1.2.1红花玉兰MwZFP10基因的克隆根据红花玉兰转录组测序差异显著表达基因数据库中已获得的MwZFP10基因645 bp片段设计3′-RACE引物3′-RACE-MwZFP10-F1和3′-RACE-MwZFP10-F2(表1)。参照3′-Full RACE Core Set with PrimeScriptTMRTase试剂盒(TaKaRa，大连)中的RACE克隆方法扩增MwZFP10基因3′-末端未知序列。5′-末端序列和3′-末端序列比对和拼接后，获得MwZFP10基因序列全长。

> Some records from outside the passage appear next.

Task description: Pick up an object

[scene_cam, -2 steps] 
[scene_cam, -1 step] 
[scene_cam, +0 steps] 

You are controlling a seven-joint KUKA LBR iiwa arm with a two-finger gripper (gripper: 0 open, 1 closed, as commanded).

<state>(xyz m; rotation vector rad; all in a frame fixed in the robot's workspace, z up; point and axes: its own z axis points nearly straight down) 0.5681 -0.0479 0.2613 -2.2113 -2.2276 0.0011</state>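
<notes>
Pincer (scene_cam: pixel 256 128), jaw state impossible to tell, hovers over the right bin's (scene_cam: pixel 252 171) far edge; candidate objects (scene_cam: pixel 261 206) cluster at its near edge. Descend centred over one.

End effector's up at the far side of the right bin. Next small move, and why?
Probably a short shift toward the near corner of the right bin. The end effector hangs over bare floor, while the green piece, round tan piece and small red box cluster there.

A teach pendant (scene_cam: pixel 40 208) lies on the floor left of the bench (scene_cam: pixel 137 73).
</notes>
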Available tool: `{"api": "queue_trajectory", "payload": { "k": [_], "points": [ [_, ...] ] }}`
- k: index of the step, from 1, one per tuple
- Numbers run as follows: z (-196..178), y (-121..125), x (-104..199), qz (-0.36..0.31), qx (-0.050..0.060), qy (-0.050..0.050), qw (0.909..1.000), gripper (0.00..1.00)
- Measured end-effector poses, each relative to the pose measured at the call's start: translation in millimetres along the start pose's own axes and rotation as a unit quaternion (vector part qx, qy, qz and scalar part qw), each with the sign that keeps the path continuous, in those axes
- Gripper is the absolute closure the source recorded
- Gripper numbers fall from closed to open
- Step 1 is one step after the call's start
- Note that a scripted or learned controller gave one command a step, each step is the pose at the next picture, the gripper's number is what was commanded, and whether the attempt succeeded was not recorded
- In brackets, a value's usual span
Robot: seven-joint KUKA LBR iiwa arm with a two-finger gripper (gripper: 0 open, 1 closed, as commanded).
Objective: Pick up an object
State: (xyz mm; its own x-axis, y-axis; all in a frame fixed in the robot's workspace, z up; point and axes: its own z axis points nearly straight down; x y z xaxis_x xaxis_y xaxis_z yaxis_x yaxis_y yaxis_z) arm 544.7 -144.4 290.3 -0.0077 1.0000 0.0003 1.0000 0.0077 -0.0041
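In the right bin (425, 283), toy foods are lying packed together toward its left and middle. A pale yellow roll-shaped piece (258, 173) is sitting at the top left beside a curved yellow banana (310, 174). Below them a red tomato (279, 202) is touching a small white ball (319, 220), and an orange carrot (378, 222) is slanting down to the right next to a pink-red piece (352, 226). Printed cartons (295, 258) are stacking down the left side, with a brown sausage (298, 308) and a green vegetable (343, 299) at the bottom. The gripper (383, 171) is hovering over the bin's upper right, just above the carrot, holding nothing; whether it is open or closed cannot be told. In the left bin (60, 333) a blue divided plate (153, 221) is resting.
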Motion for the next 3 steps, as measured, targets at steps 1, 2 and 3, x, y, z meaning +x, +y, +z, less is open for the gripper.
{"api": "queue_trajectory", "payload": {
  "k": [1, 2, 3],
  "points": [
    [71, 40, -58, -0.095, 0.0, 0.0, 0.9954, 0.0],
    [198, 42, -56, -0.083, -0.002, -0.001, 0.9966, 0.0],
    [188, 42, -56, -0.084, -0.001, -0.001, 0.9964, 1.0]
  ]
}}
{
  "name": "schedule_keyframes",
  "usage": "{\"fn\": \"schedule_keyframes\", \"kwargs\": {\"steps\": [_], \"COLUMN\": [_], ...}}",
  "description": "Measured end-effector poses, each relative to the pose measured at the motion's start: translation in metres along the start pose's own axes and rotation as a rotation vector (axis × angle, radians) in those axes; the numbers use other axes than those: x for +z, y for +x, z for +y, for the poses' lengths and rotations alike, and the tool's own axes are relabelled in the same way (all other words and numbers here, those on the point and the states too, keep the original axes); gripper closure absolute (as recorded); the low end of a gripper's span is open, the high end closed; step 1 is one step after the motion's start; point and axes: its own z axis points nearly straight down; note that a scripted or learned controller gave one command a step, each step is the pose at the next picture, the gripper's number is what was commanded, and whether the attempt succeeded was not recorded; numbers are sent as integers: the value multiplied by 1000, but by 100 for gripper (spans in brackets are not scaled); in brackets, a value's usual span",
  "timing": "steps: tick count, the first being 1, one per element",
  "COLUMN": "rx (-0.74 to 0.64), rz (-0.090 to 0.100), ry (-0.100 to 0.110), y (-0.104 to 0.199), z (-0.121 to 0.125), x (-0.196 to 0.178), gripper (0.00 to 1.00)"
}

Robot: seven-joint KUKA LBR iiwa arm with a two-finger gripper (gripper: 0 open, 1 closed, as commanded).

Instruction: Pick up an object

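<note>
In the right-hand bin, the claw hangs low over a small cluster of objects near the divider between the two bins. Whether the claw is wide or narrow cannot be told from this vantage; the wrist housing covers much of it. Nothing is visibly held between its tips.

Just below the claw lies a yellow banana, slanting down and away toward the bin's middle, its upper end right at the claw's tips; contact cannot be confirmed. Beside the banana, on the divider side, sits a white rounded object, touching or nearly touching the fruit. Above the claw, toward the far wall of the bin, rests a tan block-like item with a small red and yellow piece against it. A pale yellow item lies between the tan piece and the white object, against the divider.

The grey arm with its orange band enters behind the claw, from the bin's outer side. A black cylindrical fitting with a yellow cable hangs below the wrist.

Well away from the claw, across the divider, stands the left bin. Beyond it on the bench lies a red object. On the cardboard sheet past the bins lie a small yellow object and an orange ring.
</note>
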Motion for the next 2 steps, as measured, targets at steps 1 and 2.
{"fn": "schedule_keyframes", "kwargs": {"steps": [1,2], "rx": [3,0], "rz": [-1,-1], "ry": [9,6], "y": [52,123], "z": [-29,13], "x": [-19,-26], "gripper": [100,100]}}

1.2.2红花玉兰MwZFP10基因序列结构分析以及系统发育分析利用DNAMAN软件对MwZFP10基因cDNA序列进行编码区预测。利用BLAST工具在NCBI(https://blast.ncbi.nlm.nih.gov/)上进行核酸序列的同源性分析。将MwZFP10基因的蛋白序列在NCBI 数据库中执行BlastP搜索(https://blast．ncbi．nlm．nih．gov /Blast．cgi)。选取来源于不同被子植物的12个SUPERMAN同源蛋白，采用MEGA 6.0软件的邻位近邻法(NJ)构建蛋白氨基酸序列的系统发育树。同时，采用BioEdit软件，对MwZFP10蛋白进行结构域分析。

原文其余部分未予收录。